◆ WHAT THE EXERCISE ASKS
Starting at the line that holds "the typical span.", reproduce each line exactly up to and including the last line of the records below. Pictures stay out.

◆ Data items
• • • • •
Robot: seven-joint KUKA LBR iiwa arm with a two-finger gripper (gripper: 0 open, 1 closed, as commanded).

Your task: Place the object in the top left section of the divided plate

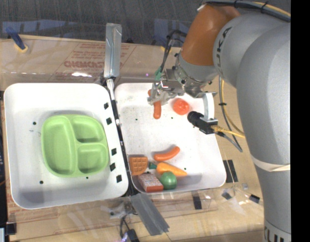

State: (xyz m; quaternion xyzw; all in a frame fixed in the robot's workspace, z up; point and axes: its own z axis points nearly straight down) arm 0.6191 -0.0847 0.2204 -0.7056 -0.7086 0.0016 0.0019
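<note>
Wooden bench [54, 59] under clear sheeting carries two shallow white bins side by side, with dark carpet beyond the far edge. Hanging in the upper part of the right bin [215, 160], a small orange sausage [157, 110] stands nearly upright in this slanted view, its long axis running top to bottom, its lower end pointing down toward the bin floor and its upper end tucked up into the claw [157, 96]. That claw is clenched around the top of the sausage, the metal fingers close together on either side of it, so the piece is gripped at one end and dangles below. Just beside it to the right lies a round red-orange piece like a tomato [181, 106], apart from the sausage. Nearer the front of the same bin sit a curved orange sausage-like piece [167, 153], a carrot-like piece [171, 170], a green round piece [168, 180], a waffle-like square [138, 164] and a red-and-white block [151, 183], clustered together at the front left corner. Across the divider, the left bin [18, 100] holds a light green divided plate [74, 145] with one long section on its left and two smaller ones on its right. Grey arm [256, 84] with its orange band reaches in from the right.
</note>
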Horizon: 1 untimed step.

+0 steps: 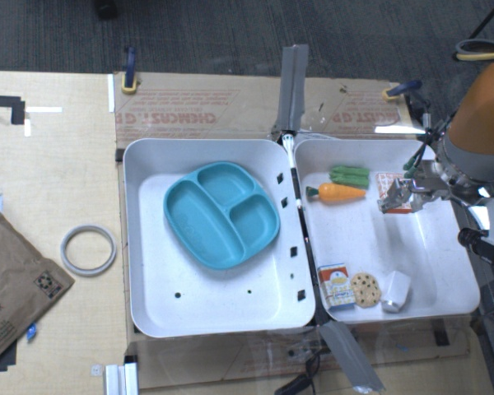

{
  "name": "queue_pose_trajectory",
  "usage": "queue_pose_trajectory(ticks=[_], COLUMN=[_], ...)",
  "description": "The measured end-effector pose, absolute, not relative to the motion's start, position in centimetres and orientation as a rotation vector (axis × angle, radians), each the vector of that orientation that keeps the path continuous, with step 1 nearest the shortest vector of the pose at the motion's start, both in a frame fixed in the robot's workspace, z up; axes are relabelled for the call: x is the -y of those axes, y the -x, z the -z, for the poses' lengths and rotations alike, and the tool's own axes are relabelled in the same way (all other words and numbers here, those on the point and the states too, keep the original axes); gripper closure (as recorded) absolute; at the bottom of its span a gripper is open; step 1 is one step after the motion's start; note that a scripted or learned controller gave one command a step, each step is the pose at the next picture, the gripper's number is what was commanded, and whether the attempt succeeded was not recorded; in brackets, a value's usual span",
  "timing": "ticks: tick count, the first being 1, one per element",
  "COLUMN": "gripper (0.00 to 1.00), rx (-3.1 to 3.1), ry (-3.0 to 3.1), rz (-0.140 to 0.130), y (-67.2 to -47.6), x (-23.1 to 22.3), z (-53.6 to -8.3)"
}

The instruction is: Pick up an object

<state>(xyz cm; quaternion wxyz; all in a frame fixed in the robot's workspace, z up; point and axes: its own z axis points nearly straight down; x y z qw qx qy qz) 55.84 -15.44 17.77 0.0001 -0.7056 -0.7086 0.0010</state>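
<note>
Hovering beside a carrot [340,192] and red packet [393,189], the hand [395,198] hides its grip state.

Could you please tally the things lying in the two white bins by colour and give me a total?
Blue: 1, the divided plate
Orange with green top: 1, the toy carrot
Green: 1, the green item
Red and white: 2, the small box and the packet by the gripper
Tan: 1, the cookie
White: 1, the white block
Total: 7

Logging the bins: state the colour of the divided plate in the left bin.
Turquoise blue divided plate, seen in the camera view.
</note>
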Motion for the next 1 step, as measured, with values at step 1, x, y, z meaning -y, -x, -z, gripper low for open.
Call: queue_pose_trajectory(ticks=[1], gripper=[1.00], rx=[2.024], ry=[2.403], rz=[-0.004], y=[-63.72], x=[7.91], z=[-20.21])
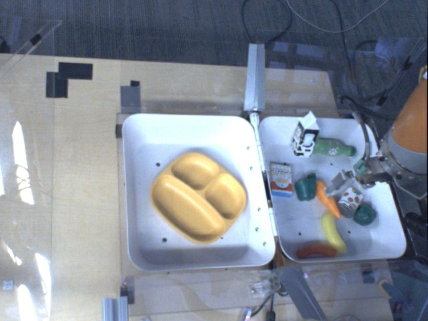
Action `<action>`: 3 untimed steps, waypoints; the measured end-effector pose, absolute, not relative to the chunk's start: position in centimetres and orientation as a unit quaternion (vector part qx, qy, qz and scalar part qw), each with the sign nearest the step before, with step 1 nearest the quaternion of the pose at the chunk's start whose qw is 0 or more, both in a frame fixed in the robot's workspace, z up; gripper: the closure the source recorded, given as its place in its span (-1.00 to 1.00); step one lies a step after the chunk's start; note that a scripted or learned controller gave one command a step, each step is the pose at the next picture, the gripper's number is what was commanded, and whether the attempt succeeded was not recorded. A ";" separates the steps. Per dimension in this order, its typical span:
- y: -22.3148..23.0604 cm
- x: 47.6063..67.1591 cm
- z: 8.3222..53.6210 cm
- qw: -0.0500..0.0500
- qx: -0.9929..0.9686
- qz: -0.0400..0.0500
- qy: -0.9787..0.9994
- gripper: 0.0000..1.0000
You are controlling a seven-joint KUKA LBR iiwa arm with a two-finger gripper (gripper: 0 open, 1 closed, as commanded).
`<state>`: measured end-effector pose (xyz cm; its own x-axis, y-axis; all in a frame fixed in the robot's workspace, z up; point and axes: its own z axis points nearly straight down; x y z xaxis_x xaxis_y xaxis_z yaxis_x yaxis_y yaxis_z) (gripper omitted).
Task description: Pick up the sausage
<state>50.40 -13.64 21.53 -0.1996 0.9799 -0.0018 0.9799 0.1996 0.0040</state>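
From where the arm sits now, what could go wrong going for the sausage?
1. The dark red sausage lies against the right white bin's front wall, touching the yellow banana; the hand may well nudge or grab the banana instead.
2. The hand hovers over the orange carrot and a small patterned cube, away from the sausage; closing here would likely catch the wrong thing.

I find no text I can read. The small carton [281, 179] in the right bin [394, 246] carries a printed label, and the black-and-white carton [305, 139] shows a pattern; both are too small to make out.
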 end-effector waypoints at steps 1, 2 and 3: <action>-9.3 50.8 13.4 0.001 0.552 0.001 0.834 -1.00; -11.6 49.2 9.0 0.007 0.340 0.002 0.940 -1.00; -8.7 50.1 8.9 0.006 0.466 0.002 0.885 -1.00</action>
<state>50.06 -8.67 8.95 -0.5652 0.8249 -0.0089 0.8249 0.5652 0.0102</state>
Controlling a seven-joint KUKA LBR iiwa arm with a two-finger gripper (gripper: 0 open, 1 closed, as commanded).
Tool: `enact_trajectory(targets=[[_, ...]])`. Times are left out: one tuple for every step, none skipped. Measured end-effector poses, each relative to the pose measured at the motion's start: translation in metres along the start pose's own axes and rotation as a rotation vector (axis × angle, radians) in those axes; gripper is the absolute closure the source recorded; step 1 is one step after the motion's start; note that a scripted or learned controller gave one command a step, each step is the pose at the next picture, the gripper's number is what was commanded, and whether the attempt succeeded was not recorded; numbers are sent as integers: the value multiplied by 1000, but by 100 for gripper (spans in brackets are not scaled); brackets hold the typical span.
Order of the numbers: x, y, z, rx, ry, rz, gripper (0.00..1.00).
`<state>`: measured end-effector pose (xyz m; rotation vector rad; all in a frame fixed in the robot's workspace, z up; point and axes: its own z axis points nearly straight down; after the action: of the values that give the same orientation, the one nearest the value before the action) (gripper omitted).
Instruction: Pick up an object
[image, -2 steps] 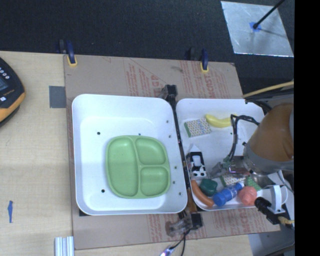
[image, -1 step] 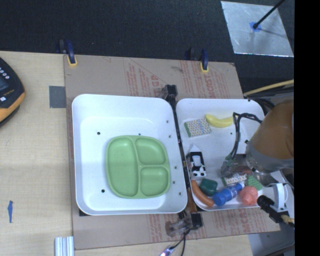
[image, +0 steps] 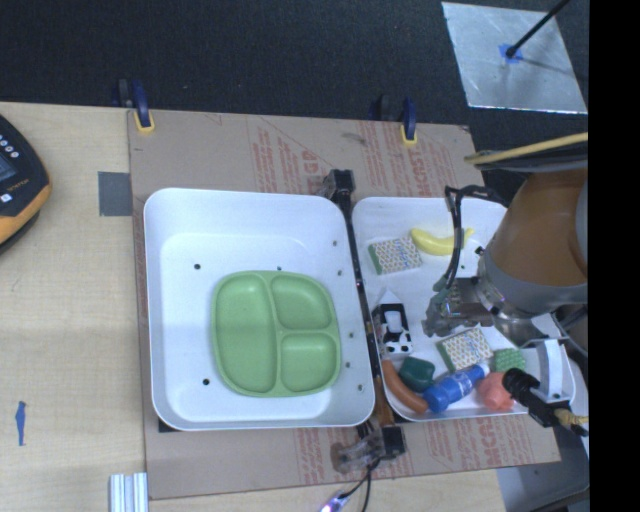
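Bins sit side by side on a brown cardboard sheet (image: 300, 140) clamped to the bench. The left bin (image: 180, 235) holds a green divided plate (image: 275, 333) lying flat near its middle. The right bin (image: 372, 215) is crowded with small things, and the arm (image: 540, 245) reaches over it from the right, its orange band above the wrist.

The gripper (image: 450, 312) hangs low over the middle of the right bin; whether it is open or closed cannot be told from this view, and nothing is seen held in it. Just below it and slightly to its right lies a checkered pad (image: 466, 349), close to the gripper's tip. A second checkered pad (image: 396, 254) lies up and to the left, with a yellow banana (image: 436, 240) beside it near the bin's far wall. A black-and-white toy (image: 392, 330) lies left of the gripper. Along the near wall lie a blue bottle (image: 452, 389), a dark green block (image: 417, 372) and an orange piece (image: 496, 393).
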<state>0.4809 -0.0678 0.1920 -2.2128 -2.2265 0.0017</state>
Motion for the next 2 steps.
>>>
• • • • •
◆ ANSWER TO THIS PROBLEM
Tool: `enact_trajectory(targets=[[_, ...]])`. Times are left out: one tuple for every step, none skipped. Measured end-effector poses, each relative to the pose measured at the motion's start: translation in metres along the start pose's own axes and rotation as a rotation vector (axis × angle, radians) in those axes; gripper is the absolute closure the source recorded; step 1 is one step after the motion's start; note that a scripted or learned controller gave one command a step, each step is the pose at the next picture, the gripper's number is what was commanded, and whether the attempt succeeded was not recorded; numbers are sent as integers: the value multiplied by 1000, but by 100 for gripper (spans in brackets are not scaled); brackets hold the typical span.
Order of the numbers: x, y, z, rx, ry, rz, gripper (0.00..1.00).
`<state>`: measured end-effector pose (xyz m; rotation vector rad; all in a frame fixed in the robot's workspace, z up; point and axes: its own z axis points nearly straight down; after the action: of the values that give the same orientation, the one nearest the value before the action) (gripper omitted).
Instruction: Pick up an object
[image, -2 steps] 
[image, -1 step] 
[image, +0 steps] 
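Bins sit side by side on a brown cardboard sheet (image: 300, 140) clamped to the bench. The left bin (image: 180, 235) holds a green divided plate (image: 275, 333) lying flat near its middle. The right bin (image: 372, 215) is crowded with small things, and the arm (image: 540, 245) reaches over it from the right, its orange band above the wrist.

The gripper (image: 450, 312) hangs low over the middle of the right bin; whether it is open or closed cannot be told from this view, and nothing is seen held in it. Just below it and slightly to its right lies a checkered pad (image: 466, 349), close to the gripper's tip. A second checkered pad (image: 396, 254) lies up and to the left, with a yellow banana (image: 436, 240) beside it near the bin's far wall. A black-and-white toy (image: 392, 330) lies left of the gripper. Along the near wall lie a blue bottle (image: 452, 389), a dark green block (image: 417, 372) and an orange piece (image: 496, 393).
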<state>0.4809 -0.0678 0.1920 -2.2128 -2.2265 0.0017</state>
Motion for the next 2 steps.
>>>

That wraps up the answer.